On the basis of low serum, hair and white blood cell levels, it would
appear that at least 5 mg per day of additional zinc is required in pregnancy,
which is not covered by the diet or available from material reserves. The risk
of deficiency is real, and is associated with miscarriage, toxaemia of
pregnancy, treatment-resistant anaemia, abnormally prolonged pregnancy and
difficult delivery. In babies it is associated with decreased immunity,
learning or memory disorders or birth defects. Favier A et al: Effects of zinc
deficiency in pregnancy on the mother and the newborn. Rev Fe Gynecol Obstet
85(1):13-27, 1990.
High-dosage iron and folic acid supplements prescribed by doctors for
pregnant women can seriously lower zinc levels or inhibit zinc absorption. Am
J Clin Nutr 43:258-62, 1986.
Serum selenium levels were measured in women who had miscarried, and
compared with pregnant women and healthy volunteers. Although it is usual for
selenium levels to decline in pregnancy, those who had miscarried had
significantly lower selenium levels than normal. The authors recommend that
research to assess the benefits of selenium supplementation should be carried
out. Barrington JW et al: Selenium deficiency and miscarriage: a possible
link? Br J Obstet Gynaecol 103(2):130-2, 1996.

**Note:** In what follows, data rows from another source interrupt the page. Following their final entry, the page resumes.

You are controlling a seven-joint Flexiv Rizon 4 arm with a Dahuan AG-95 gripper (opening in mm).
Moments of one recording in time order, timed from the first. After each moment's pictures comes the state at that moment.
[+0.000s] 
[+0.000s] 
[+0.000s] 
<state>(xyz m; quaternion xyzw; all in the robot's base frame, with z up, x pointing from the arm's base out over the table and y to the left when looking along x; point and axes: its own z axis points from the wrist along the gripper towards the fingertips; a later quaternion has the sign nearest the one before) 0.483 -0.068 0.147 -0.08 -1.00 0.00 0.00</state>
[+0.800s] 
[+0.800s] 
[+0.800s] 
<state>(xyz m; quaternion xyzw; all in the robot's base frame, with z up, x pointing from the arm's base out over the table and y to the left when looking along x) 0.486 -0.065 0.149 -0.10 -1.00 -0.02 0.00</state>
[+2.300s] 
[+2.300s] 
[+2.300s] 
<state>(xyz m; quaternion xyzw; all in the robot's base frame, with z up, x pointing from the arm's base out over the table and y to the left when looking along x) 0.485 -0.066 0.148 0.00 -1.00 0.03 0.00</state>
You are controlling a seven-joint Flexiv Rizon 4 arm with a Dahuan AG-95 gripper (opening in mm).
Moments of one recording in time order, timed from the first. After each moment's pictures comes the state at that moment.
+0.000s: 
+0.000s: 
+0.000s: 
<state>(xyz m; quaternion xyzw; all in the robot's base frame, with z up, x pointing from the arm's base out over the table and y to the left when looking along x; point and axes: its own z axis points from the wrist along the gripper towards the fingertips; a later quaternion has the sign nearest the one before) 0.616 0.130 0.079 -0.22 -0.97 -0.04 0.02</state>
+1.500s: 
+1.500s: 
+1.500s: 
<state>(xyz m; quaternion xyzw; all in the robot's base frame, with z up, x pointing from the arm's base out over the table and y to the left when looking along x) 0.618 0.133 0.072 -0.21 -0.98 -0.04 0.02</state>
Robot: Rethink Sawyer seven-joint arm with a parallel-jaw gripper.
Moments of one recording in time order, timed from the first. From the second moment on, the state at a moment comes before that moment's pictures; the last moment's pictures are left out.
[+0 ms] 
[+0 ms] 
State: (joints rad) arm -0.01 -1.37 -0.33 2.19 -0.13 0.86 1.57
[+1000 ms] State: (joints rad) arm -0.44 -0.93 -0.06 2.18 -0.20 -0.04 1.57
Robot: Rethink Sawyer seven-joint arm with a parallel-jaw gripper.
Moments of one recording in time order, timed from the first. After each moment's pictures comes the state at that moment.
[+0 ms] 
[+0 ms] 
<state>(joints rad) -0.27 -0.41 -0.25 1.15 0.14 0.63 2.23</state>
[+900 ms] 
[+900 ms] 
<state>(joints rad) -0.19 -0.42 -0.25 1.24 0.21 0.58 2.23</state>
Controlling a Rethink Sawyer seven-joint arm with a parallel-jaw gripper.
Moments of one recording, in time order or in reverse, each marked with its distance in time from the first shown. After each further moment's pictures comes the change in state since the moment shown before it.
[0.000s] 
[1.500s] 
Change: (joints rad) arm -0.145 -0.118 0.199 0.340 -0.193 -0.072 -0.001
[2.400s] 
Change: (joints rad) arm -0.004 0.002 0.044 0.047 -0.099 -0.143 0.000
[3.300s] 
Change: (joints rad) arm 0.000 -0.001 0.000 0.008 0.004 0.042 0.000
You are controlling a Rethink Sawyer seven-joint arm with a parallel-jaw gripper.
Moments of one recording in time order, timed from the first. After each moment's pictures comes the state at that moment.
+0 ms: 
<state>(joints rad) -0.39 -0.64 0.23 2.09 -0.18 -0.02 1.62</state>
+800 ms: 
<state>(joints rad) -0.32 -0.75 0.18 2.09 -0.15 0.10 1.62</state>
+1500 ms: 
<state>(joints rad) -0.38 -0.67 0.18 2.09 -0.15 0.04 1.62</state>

Cigarette-smoking habits were compared in 574 women who had suffered
miscarriages, and 320 control women who had carried a baby to term. Women who
had miscarried tended to smoke more often than controls. Smoking mothers had
an 80 per cent higher risk of miscarriage than non-smoking mothers. Kline J et
al: Smoking: a risk factor for spontaneous aboartion. N Engl J Med
297(15):793-6, 1977.
Alcohol and smoking habits were recorded in 32,019 women at their first
visit to an ante-natal clinic and compared with rates of miscarriage. Women
consuming 1-2 alcoholic drinks daily were twice as likely as non-drinkers to
miscarry in the second trimester of pregnancy (15-27 weeks), and women
consuming more than three drinks daily had more than three times the risk of
miscarriage. Harlap S et al: Alcohol, smoking, and incidence of spontaneous
abortions in the first and second trimester. Lancet 2(8187):173-6, 1980.
A meta-analysis was carried out on trials using calcium supplements to
treat pre-eclampsia (a condition involving high blood pressure in pregnancy).
The pooled analysis showed a significant reduction in systolic and diastolic
blood pressure. Compared with placebo, calcium supplementation reduced the
risk of pre-eclampsia by more than 60 per cent. Bucher HC et al: Effect of
calcium supplementation on pregnancy-induced hypertension and preeclampsia: a
meta-analysis of randomized controlled trials. JAMA 275(14):1113-7, 1996.
Eclampsia, in which high blood pressure is associated with convulsions in
pregnancy and can lead to death, may be treated with magnesium, the
tranquillizer diazepam or the anti-convulsant drug phenytoin. Outcomes of
these three treatments were compared in 1,687 randomized women. Women
allocated magnesium treatment had a 52 per cent lower rate of recurrent
convulsions than those allocated diazepam and a 67 per cent lower risk
compared with phenytoin. Women allocated magnesium treatment were also less
likely to develop complications and to be admitted to intensive care, as were
their babies. Which anticonvulsant for women with eclampsia? Evidence from the
Collaborative Eclampsia Trial. Lancet 345(8969):1455-63, 1995.